As expected, the dividend distributions lower the annual returns because you reinvest at higher multiples and prices, just as I covered in the article arguing against DRIP about external and internal compounding.
What happens? The CAGR drops significantly:
- If PE starts at 35, then CAGR drops to about 5%.
- Even with a PE of 25 at the start, you only manage a 7.5% return, below “the market’s” 10% return.
Why is this? You reinvest so much of the earnings at an unfavorable price. The more internal compounding, the better. Even though the company returns 18% of equity annually, you reinvest your equity at much lower rates.
Conclusion:
I hope it’s no surprise for readers of this blog that returns suffer when you DRIP. You can pay a lot for a good business, but as soon as distributions surpass 50%, the marginal rate of return from the reinvestment/dividend has problems recouping the steep price you pay for those earnings.
Before you make any investments, I believe it makes a lot of sense to run some simple calculations as I have done in this article.
FAQ:
– Why is buying shares in quality companies emphasized?
Quality companies, with a history of high returns on equity, are considered more durable and potentially offer better returns. The emphasis is on buying these shares even at fair prices.

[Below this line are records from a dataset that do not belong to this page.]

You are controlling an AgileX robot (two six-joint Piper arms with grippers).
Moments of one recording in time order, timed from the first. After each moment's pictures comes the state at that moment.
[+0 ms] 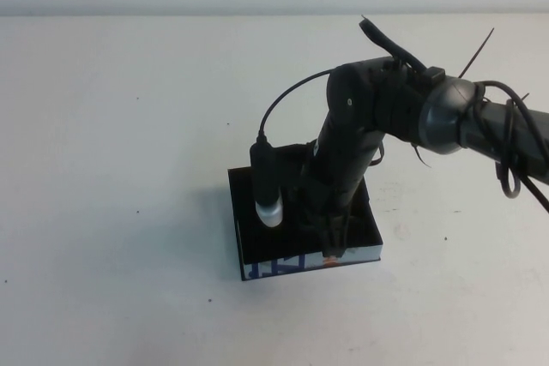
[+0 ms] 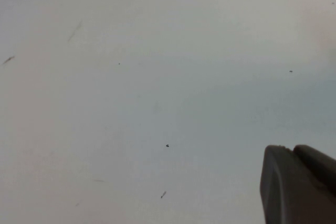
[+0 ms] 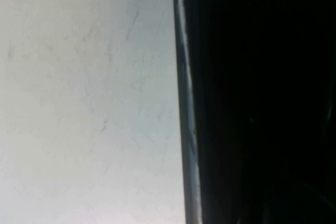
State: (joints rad) right arm 0.62 2.13 -1.72 0.23 1.06 -1.16; left arm -0.03 -0.02 0.02 -0.02 0.36 0.08
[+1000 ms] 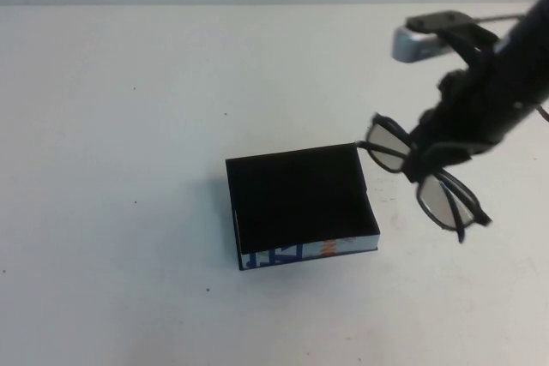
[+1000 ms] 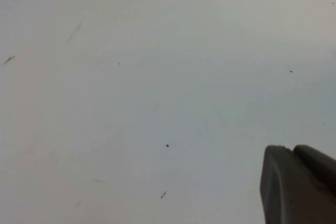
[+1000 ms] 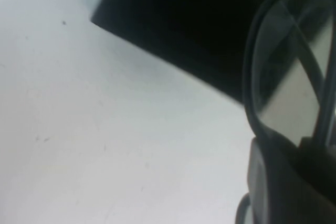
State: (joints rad) right arm 0.31 1.69 -1.50 0.44 1.22 -0.42; left arm -0.03 -0.02 0.02 -0.02 0.36 0.08
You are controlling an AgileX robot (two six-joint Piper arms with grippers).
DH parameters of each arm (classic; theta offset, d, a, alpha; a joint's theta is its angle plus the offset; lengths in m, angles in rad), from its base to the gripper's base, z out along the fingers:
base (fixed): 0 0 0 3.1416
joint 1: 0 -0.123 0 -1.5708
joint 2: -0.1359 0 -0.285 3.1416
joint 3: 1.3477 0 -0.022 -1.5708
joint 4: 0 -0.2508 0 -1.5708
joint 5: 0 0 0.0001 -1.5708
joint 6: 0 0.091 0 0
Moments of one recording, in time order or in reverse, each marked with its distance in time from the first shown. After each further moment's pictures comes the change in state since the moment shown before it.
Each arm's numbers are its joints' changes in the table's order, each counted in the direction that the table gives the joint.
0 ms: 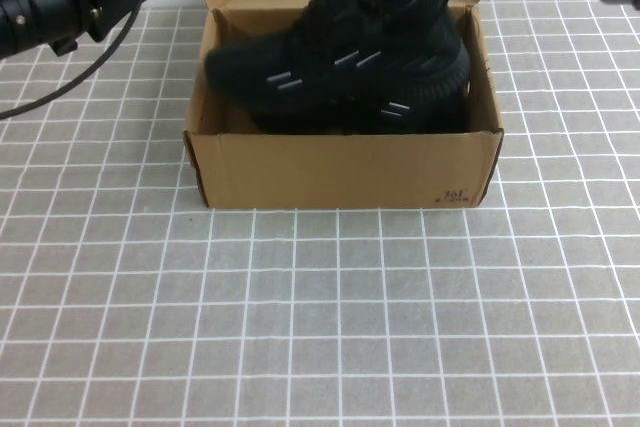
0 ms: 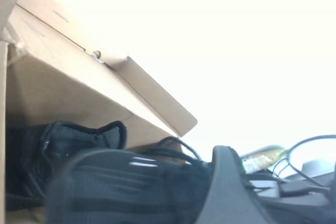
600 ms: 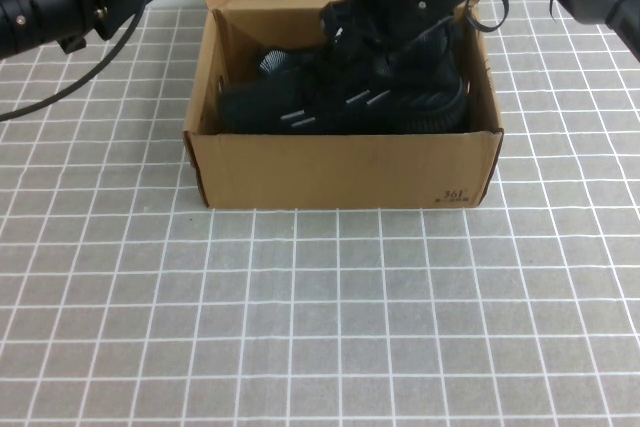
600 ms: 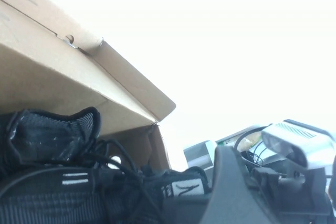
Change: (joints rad) right arm 0.002 -0.059 0.000 0.053 -0.068 0.103; left arm 0.000 0.000 -0.002 0.002 -0.072 0.006
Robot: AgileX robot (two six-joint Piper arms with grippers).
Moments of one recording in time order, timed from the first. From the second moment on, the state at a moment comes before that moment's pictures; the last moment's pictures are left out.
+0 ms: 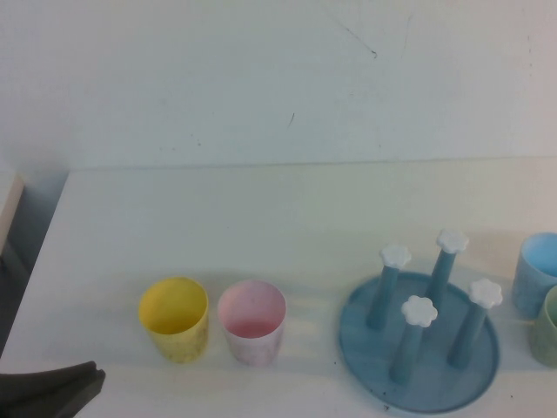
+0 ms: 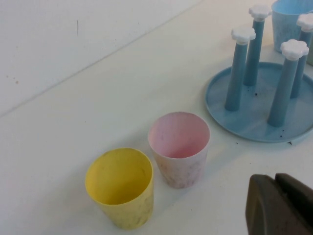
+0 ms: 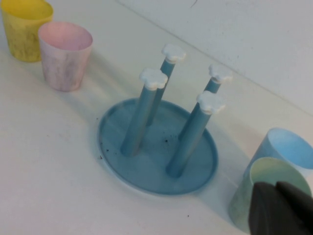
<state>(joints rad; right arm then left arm) 0.14 0.02 -0.44 0.36 0.95 -0.64 -0.80 0.42 -0.51 0.19 0.59 -0.16</state>
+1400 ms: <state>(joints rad) 0.14 0.02 -0.44 0.37 0.95 -0.64 -0.09 -0.01 0.02 -0.19 0.20 -0.09</state>
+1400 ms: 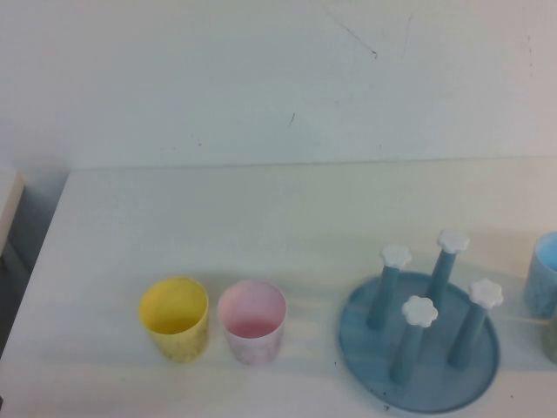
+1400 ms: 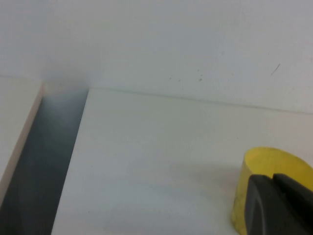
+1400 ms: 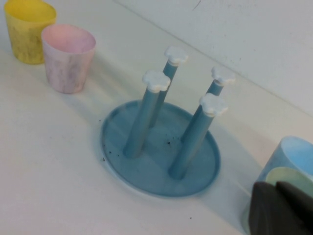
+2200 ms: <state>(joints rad) 0.14 0.02 -0.44 0.37 0.95 -0.64 0.00 -0.01 0.03 -0.04 0.35 -0.11</state>
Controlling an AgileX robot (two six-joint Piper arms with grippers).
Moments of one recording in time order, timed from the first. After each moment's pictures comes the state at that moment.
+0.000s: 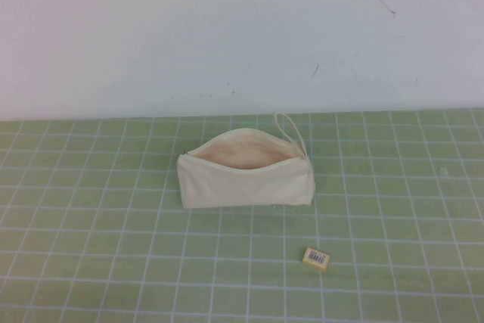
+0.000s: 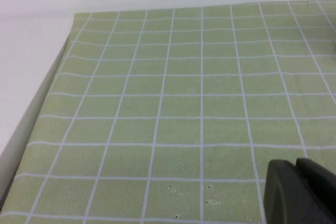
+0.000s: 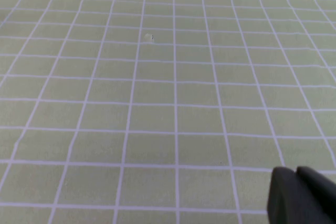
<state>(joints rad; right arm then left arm) -0.08 -0.01 0.02 0.00 0.42 -0.06 0.04 -0.01 0.02 0.01 0.36 0.00</state>
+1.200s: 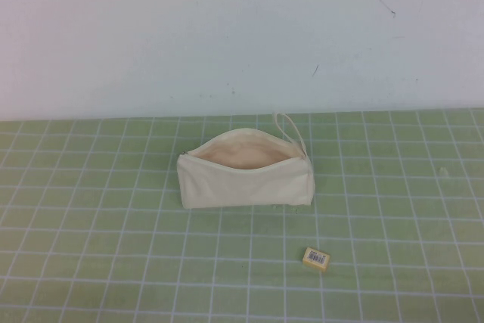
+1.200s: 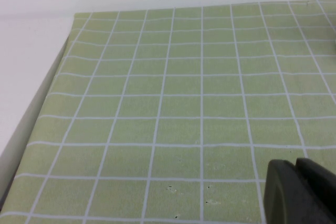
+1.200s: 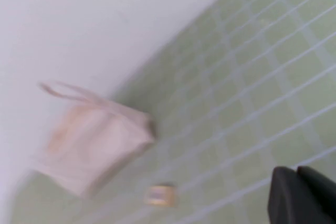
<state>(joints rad) -0.08 -0.01 0.03 0.62 0.43 0.12 0.04 -0.01 0.02 0.01 0.36 0.00</state>
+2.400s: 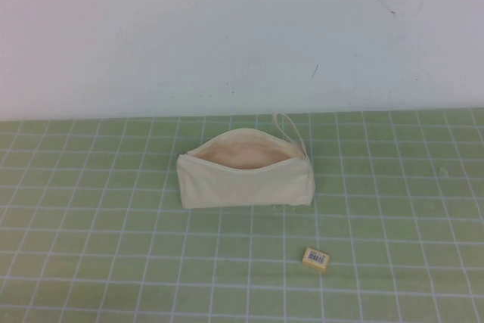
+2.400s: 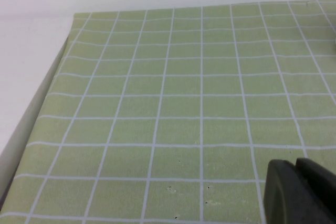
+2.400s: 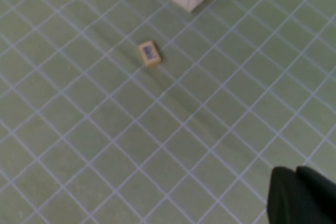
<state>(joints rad) 0.07 0.93 -1.06 0.36 1.16 -0.69 0.04 -0.01 0.02 0.01 0.36 0.00</state>
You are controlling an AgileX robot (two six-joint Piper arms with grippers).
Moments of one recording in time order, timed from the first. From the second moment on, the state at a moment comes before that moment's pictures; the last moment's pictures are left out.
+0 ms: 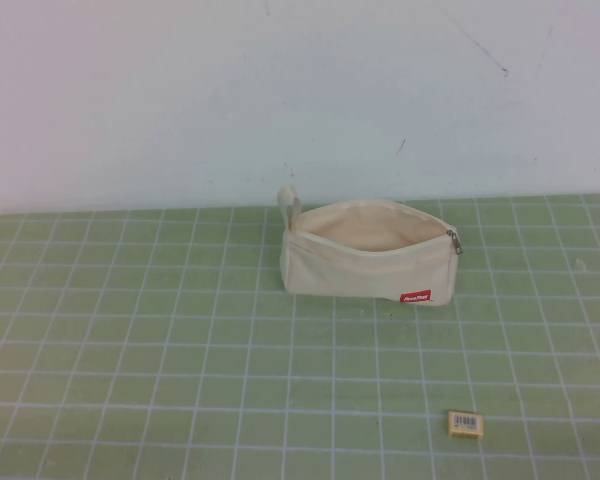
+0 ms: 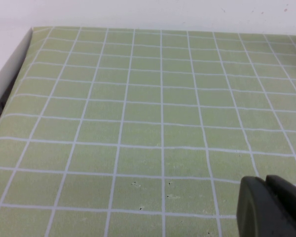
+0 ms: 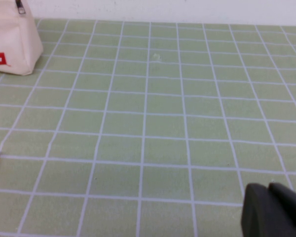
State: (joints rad) right arm -0.02 -0.01 0.03 -0.05 0.41 -0.01; left arm -0.02 -0.01 0.02 -0.12 0.37 0.00
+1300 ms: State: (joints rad) right arm -0.02 -0.01 0.03 -0.05 -0.23 -0.02; left arm -0.02 -0.01 0.02 -0.12 0.37 0.00
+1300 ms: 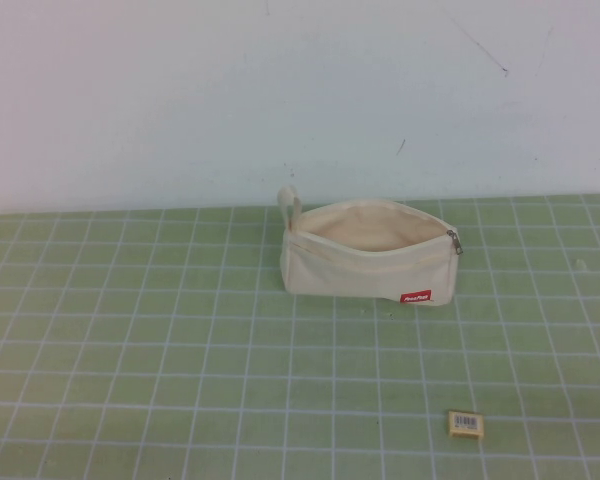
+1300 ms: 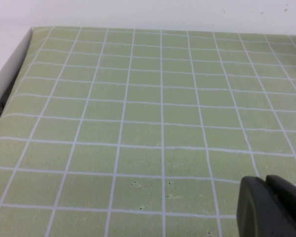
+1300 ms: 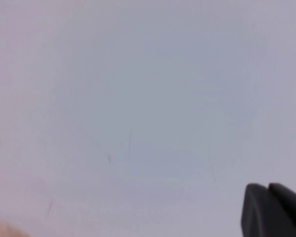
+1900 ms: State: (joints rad) right arm -0.02 0.10 -0.36 0.04 0.30 -0.09; left arm -0.02 -0.01 0.02 -0.12 0.37 0.00
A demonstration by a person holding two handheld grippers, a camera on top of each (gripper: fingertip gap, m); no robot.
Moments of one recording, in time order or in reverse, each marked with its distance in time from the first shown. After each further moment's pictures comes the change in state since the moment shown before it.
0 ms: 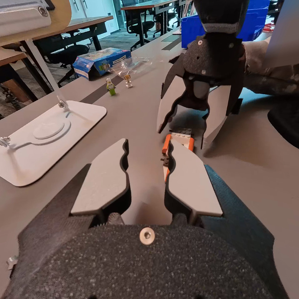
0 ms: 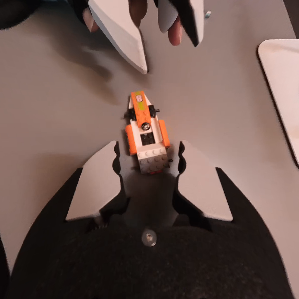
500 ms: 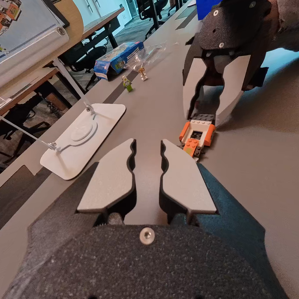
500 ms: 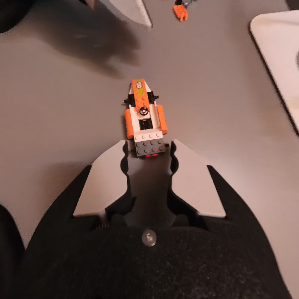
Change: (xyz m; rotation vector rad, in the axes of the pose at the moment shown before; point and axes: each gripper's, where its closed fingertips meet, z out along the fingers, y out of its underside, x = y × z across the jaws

– Why might the lack of a regular dividend be beneficial for certain companies?
Companies like Berkshire Hathaway, lacking a regular dividend, have the advantage of compounding retained earnings at a high rate. This strategy has contributed to their long-term success.
– How does the return of cash to shareholders impact investment returns?
The article explores the scenario where cash is returned to shareholders, either through dividends or buybacks. It discusses the challenges and implications for returns, especially when reinvesting dividends at higher multiples.